Directions for this task = The listing must be reproduced in full, exactly as it stands.

Study material =

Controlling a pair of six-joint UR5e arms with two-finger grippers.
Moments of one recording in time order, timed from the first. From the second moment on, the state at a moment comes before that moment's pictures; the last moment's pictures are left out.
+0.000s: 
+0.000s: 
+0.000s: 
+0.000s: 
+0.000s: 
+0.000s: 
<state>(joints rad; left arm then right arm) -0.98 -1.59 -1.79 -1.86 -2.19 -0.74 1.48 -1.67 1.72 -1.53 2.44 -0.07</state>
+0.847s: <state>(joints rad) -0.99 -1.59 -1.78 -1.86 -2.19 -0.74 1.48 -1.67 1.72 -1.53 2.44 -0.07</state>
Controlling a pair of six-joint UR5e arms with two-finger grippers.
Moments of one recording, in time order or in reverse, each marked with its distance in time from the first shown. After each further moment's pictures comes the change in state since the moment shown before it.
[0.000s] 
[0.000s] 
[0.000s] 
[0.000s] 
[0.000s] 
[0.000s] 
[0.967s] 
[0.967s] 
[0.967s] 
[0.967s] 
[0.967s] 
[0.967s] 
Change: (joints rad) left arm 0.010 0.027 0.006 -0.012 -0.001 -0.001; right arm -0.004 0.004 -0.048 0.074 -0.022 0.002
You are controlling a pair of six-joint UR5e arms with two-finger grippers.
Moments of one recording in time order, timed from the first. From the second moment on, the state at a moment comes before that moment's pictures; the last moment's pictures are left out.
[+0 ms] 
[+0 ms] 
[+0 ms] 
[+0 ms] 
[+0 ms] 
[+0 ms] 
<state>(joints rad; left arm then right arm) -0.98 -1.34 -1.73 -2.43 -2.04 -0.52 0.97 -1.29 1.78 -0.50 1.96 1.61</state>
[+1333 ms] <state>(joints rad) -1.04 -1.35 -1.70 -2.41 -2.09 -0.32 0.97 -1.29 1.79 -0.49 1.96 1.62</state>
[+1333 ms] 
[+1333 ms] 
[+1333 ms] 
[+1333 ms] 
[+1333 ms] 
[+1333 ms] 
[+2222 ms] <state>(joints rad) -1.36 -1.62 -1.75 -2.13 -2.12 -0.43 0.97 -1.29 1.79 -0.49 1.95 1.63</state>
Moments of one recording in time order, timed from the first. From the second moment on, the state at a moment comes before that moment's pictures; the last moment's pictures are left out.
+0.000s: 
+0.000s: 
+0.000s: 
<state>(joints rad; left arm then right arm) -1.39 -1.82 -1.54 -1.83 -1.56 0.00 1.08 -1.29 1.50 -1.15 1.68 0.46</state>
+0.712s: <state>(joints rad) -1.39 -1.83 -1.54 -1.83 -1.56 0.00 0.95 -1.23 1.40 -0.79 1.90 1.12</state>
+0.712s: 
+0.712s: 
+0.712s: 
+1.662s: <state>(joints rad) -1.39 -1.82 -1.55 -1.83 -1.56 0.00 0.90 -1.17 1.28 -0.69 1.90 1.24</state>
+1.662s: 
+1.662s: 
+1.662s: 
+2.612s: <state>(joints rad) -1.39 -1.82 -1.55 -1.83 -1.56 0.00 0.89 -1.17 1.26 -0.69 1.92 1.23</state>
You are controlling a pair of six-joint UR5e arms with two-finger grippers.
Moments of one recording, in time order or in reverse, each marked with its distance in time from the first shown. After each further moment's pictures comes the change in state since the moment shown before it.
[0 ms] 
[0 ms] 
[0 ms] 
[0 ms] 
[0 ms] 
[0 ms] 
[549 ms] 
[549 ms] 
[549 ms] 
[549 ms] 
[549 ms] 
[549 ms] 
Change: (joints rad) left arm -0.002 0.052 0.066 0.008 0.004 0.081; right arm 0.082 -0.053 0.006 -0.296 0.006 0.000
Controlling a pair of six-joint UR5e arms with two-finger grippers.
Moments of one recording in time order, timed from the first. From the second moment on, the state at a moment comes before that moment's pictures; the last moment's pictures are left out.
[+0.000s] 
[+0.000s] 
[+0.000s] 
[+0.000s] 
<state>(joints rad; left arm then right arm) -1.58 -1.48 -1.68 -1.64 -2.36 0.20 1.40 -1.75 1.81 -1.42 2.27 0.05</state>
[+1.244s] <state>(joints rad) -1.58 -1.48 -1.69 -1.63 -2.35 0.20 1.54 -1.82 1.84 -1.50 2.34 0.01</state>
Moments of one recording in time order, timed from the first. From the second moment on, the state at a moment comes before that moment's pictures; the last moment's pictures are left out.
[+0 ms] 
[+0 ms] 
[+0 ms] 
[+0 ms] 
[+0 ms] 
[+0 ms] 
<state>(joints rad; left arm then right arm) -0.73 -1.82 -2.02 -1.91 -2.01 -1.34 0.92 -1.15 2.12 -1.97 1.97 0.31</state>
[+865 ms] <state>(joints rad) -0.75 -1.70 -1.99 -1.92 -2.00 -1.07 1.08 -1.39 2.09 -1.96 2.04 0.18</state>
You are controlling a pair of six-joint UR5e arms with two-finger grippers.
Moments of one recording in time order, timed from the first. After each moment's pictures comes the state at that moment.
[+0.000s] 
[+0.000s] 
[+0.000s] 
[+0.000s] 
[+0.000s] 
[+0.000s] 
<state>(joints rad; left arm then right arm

Task result =
Controlling a pair of six-joint UR5e arms with two-finger grippers.
Moments of one recording in time order, timed from the first. From the second moment on, the state at a moment comes before that moment's pictures; the last moment's pictures are left out.
+0.000s: 
+0.000s: 
+0.000s: 
+0.000s: 
+0.000s: 
+0.000s: 
<state>(joints rad; left arm then right arm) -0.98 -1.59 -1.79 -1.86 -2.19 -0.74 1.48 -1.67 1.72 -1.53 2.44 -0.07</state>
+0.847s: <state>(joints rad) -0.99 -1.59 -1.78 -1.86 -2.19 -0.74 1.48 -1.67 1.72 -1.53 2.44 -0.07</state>
Controlling a pair of six-joint UR5e arms with two-finger grippers.
Moments of one recording, in time order or in reverse, each marked with its distance in time from the first shown. After each further moment's pictures comes the change in state since the moment shown before it.
[0.000s] 
[0.000s] 
[0.000s] 
[0.000s] 
[0.000s] 
[0.000s] 
[0.967s] 
[0.967s] 
[0.967s] 
[0.967s] 
[0.967s] 
[0.967s] 
Change: (joints rad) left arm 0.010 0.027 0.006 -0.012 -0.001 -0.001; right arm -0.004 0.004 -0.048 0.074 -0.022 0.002
You are controlling a pair of six-joint UR5e arms with two-finger grippers.
Moments of one recording in time order, timed from the first. From the second moment on, the state at a moment comes before that moment's pictures; the last moment's pictures are left out.
[+0 ms] 
[+0 ms] 
[+0 ms] 
[+0 ms] 
[+0 ms] 
[+0 ms] 
<state>(joints rad; left arm then right arm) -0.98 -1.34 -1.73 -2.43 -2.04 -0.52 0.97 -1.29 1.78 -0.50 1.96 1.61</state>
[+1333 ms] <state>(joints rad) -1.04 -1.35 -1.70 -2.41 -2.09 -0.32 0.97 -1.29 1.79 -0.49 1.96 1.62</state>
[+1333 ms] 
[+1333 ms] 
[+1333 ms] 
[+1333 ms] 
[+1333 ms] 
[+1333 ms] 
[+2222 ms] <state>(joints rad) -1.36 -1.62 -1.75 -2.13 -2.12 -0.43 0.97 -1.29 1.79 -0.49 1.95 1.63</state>
Moments of one recording in time order, timed from the first. From the second moment on, the state at a moment comes before that moment's pictures; the last moment's pictures are left out.
+0.000s: 
+0.000s: 
+0.000s: 
<state>(joints rad; left arm then right arm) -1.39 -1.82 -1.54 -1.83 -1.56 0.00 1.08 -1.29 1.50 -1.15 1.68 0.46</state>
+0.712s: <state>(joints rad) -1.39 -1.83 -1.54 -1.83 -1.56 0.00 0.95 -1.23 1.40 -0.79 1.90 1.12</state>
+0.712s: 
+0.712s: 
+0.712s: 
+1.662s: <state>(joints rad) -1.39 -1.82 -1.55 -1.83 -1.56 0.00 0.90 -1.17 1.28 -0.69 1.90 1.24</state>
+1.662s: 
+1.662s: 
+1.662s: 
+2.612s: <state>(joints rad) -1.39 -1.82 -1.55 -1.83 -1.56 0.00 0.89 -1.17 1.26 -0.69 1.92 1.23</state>
You are controlling a pair of six-joint UR5e arms with two-finger grippers.
Moments of one recording, in time order or in reverse, each marked with its distance in time from the first shown. After each further moment's pictures comes the change in state since the moment shown before it.
[0 ms] 
[0 ms] 
[0 ms] 
[0 ms] 
[0 ms] 
[0 ms] 
[549 ms] 
[549 ms] 
[549 ms] 
[549 ms] 
[549 ms] 
[549 ms] 
Change: (joints rad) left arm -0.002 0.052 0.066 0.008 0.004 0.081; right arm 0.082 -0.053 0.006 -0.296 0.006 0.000
Controlling a pair of six-joint UR5e arms with two-finger grippers.
Moments of one recording in time order, timed from the first. From the second moment on, the state at a moment comes before that moment's pictures; the last moment's pictures are left out.
[+0.000s] 
[+0.000s] 
[+0.000s] 
[+0.000s] 
<state>(joints rad; left arm then right arm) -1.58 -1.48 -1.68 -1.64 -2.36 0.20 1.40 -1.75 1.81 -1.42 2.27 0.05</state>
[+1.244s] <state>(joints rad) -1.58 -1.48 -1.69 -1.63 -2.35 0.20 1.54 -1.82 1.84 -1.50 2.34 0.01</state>
Moments of one recording in time order, timed from the first. From the second moment on, the state at a moment comes before that moment's pictures; the last moment's pictures are left out.
[+0 ms] 
[+0 ms] 
[+0 ms] 
[+0 ms] 
[+0 ms] 
[+0 ms] 
<state>(joints rad; left arm then right arm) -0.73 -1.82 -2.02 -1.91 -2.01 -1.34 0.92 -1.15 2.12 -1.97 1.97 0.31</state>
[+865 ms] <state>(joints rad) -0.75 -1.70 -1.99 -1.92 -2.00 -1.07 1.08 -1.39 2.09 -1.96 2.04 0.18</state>
You are controlling a pair of six-joint UR5e arms with two-finger grippers.
Moments of one recording in time order, timed from the first. After each moment's pictures comes the state at that moment.
[+0.000s] 
[+0.000s] 
[+0.000s] 
[+0.000s] 
[+0.000s] 
[+0.000s] 
<state>(joints rad; left arm then right arm

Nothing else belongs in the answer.